Po zakończeniu testu Alan Pername przyznał, że jazda Robert Kubicy była jak za dawnych czasów. Dyrektor sportowy Renault nie chciał jednak określić, czy w przyszłości odbędą się ponownie takie jazdy.
- Była to jednorazowa impreza dla Roberta. Jego czas w Renault został za szybko przerwany, a wiązaliśmy z Robertem przyszłość. Testy w Walencji były dla Siergieja Sirotkina, ale nadarzyła się niezła okazja, żeby dać Kubicy jeden dzień testów. Daliśmy mu szansę sprawdzenia swoich sił w bolidzie F1 - powiedział Pername.
Dyrektor sportowy Renault podzielił się także wrażeniami, jakie sprawił na nim Robert Kubica. Wiadomo było już wcześniej, iż po testach krakowianin narzekał na przyczepność i docisk, ale był szczęśliwy.
- To na pewno było dla niego interesujące wydarzenie, a nam było miło zobaczyć go ponownie w bolidzie F1. Przetestował cały weekend Grand Prix w jeden dzień. Robert się zmienił, był łagodniejszy i nie był podekscytowany pytając o każdy detal ustawień bolidu.
- Jednak jego komentarze sprawiły, że poczuliśmy się jak za dawnych czasów.
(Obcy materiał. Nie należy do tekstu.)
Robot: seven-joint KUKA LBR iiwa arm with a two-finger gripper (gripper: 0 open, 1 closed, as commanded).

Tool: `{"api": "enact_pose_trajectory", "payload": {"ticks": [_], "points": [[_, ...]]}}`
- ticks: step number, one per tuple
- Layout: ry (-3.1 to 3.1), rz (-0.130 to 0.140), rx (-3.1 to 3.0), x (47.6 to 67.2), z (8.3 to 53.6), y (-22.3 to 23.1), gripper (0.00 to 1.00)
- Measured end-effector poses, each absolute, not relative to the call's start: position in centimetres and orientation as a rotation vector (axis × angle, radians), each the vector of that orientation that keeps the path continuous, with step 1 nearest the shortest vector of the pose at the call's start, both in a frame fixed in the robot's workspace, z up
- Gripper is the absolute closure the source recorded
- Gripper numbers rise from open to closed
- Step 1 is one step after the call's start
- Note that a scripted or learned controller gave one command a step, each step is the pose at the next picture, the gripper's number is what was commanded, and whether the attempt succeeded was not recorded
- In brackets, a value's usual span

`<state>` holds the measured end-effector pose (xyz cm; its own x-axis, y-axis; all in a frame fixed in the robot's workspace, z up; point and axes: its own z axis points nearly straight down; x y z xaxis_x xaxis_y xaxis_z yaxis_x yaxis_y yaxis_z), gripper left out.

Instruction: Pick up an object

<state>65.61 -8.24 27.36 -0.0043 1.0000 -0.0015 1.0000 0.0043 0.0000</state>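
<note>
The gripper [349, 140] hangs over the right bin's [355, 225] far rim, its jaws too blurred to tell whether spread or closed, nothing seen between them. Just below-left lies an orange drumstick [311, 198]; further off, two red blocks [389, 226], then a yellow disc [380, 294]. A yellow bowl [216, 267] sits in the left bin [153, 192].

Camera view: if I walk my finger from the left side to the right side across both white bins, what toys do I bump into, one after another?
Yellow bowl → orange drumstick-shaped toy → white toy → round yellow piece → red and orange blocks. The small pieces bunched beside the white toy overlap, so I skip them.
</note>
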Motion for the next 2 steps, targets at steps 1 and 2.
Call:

Zdawaliśmy sobie sprawę, że powrót po sześciu latach przerwy może być trudny, ale Robert spisał się znakomicie - zakończył Pername.
Dla Roberta Kubicy prywatne testy Renault były powrotem za kierownicę bolidu F1 po ponad sześcioletniej przerwie. W lutym 2011 roku polski kierowca uległ poważnemu wypadkowi podczas Rajdu Ronde di Andora w którym doznał poważnych obrażeń, zwłaszcza prawej ręki. Teraz Polak chce wrócić do regularnego ścigania na torze.